Mech, I am the same way. Next to Philips screwdriver tips I cannot imagine a more consumable product than wire strippers. At least the stamped steel types.

I thought about the adjustable end type strippers like the very well made Knipex 11 series. Particularly the chromed versions with ergonomic grips. 










Then it dawned on me. Really? Great quality product but you have to adjust them for every size, they are two or three times the price of stamped strippers and take up more room in a pouch. I like the looks and all that but I won't delude myself into thinking they will strip wire any better or more efficiently than a $15 pair of Ideal T strippers. 

I have pretty much stayed with the Ideal stamped metal strippers for years now. I do use the ergonomic Super T models now though. Specifically the 45-618. It has a clip to keep them closed, the little 6/8 screw cutting holes, and thicker grips which work better for me. 










Don't get me wrong. Buy and use what you like or want. It is what makes the world go round. In fact, I had considered Klein's multipurpose pliers but at nearly $45 a pair I could not see them knocking my Knipex models off their pedestal and I already had strippers. These new models may be worth looking at with a price just under $30.


----------



## Satch (Mar 3, 2011)

HackWork said:


> I have always used the same hole to strip solid and stranded. Apparently I have to go back and fix a couple decades of work. Darn it.


Dang it, man. I didn't get the notice either.


----------



## MechanicalDVR (Dec 29, 2007)

Satch said:


> Mech, I am the same way. Next to Philips screwdriver tips I cannot imagine a more consumable product than wire strippers. At least the stamped steel types.
> 
> I have pretty much stayed with the Ideal stamped metal strippers for years now. I do use the ergonomic Super T models now though. Specifically the 45-618. It has a clip to keep them closed, the little 6/8 screw cutting holes, and thicker grips which work better for me.

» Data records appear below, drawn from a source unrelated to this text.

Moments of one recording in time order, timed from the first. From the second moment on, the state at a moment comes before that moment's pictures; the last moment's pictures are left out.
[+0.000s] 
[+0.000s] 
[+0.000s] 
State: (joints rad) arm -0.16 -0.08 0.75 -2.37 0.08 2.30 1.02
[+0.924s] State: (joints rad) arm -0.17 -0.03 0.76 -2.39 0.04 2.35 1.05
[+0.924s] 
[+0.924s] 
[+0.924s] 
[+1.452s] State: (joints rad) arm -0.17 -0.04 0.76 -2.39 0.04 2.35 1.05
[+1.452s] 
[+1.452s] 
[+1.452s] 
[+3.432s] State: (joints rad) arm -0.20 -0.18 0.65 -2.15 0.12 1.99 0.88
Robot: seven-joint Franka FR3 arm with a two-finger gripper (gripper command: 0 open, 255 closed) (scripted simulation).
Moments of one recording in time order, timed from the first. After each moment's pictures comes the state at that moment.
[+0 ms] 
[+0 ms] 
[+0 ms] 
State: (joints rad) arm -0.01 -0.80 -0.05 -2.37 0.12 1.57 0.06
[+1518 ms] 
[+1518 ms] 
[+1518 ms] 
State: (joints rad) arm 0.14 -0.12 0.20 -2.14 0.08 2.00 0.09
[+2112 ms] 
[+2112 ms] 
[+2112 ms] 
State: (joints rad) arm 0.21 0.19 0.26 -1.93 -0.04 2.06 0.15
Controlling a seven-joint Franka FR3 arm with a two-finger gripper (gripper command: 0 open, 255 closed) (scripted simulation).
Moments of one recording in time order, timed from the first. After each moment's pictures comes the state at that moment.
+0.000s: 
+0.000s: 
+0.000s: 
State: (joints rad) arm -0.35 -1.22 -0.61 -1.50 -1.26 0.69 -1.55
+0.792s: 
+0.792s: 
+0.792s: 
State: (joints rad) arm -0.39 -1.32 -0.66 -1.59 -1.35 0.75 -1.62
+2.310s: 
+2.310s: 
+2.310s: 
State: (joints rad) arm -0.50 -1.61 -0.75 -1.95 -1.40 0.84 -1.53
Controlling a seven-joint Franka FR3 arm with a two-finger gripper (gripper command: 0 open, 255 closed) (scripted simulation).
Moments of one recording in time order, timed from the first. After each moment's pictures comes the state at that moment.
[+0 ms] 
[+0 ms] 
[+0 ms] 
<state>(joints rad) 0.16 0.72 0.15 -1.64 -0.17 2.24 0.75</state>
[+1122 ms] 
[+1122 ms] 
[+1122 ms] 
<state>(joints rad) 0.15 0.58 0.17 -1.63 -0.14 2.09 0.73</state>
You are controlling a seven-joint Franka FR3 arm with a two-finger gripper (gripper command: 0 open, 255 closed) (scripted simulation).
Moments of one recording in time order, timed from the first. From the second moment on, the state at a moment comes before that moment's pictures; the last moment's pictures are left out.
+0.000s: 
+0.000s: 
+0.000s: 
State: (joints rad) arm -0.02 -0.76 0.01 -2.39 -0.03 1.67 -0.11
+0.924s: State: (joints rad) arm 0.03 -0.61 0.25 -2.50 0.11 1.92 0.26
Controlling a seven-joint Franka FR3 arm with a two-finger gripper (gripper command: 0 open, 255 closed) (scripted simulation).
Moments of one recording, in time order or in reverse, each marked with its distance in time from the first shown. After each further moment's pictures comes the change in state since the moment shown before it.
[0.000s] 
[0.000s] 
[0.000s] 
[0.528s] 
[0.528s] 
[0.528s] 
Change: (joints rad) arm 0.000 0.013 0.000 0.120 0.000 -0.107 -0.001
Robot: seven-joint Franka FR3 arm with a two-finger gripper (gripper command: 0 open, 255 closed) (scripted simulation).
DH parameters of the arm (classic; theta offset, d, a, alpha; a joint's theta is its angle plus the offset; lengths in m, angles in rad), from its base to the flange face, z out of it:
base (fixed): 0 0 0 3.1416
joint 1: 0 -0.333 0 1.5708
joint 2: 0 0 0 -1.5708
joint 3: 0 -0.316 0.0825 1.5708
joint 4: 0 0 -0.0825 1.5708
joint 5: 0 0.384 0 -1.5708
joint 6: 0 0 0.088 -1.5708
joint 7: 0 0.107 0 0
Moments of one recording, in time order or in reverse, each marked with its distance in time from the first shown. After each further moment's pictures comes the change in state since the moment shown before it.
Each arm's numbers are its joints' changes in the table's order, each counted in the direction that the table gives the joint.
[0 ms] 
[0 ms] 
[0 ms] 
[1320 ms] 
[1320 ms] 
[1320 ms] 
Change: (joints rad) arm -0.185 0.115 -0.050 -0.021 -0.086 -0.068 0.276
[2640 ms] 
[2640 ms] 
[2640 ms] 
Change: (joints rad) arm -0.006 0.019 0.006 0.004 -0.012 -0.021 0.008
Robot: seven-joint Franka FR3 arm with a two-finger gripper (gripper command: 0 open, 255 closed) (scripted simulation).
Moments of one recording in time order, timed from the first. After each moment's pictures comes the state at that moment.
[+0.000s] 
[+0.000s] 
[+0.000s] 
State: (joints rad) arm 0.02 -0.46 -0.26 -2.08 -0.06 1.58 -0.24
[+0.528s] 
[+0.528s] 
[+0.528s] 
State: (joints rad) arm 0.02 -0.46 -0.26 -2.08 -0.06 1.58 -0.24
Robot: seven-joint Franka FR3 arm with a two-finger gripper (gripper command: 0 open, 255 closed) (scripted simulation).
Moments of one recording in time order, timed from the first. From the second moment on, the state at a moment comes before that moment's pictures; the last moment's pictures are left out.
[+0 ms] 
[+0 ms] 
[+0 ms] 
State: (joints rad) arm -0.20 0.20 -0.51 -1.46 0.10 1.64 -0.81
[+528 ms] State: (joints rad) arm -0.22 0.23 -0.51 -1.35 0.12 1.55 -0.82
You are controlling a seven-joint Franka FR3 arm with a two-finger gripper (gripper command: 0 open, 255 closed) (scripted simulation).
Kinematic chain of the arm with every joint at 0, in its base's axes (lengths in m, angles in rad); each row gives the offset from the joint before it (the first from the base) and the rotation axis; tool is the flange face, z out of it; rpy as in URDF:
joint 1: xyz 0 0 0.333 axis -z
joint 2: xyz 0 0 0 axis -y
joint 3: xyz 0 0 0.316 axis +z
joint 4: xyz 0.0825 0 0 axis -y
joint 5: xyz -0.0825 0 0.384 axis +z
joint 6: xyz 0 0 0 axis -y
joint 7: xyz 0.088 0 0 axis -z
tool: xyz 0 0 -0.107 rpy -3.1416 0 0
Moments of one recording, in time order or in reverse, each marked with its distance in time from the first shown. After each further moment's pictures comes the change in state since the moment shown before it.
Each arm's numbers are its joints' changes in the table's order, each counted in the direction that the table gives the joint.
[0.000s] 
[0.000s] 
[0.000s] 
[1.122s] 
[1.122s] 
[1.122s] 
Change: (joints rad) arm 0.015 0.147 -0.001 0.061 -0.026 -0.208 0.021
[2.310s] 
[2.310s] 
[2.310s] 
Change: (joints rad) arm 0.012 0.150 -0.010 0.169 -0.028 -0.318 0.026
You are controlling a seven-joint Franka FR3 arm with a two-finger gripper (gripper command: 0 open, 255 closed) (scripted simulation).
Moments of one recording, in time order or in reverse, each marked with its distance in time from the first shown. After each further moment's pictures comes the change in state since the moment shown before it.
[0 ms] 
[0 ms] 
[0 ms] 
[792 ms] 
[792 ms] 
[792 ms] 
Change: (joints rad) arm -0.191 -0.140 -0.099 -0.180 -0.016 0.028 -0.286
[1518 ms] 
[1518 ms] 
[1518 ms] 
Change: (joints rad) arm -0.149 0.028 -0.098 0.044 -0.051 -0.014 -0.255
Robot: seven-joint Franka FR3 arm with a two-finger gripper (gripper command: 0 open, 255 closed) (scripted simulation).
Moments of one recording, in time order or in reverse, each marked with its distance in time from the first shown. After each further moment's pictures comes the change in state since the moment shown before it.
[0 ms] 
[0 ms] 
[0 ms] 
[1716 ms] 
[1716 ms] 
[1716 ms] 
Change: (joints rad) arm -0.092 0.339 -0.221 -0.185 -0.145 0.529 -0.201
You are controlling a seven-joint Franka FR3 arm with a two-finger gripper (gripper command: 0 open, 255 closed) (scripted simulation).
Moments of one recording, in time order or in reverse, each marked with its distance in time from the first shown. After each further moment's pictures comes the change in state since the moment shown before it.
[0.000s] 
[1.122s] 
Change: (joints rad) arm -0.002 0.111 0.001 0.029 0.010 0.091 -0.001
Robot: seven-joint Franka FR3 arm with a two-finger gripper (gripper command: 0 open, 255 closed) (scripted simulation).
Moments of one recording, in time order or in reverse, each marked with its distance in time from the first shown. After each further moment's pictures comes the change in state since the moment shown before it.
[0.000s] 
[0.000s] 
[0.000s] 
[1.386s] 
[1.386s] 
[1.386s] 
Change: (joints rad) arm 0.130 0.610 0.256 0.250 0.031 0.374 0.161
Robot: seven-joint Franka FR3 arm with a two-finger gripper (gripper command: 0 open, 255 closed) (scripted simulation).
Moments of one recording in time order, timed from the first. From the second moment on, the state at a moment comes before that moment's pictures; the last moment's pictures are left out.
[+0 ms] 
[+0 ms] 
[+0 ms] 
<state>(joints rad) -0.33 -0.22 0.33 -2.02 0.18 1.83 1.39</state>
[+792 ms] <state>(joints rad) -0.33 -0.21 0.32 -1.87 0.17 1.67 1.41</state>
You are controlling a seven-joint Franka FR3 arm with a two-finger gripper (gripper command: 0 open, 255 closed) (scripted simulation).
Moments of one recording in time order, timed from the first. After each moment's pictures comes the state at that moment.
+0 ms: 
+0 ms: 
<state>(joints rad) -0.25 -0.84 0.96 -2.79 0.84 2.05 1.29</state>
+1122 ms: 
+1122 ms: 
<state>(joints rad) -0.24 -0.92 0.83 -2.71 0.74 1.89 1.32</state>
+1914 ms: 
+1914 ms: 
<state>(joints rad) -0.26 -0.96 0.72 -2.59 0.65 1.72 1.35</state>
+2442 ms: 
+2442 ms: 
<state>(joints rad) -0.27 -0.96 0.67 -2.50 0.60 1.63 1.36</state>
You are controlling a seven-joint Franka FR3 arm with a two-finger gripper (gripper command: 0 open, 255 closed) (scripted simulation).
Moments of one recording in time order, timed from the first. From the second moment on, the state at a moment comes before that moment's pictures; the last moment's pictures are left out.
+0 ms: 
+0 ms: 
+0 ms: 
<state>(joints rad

When the Leatherman tool was first becoming popular I was gifted several by friends and relatives. I liked it a lot. When working in on a contract in Europe as a foreman I kept adding these type multi tools to my daily carry. I had a bag full of multitools of every kind. One afternoon during a inspector's work review I found myself needing to redo a simple power connection to a din audio video rack and a pair of linemen's would have made quick work of it. BUT I didn't have any. I had to chase down one of our guys in a rather large complex to get a pair of real pliers. After the job meeting the next day I reevaluated the issue of multitools. Since then the only one I find to be worthwhile is a 10in1 or similar screwdriver.


----------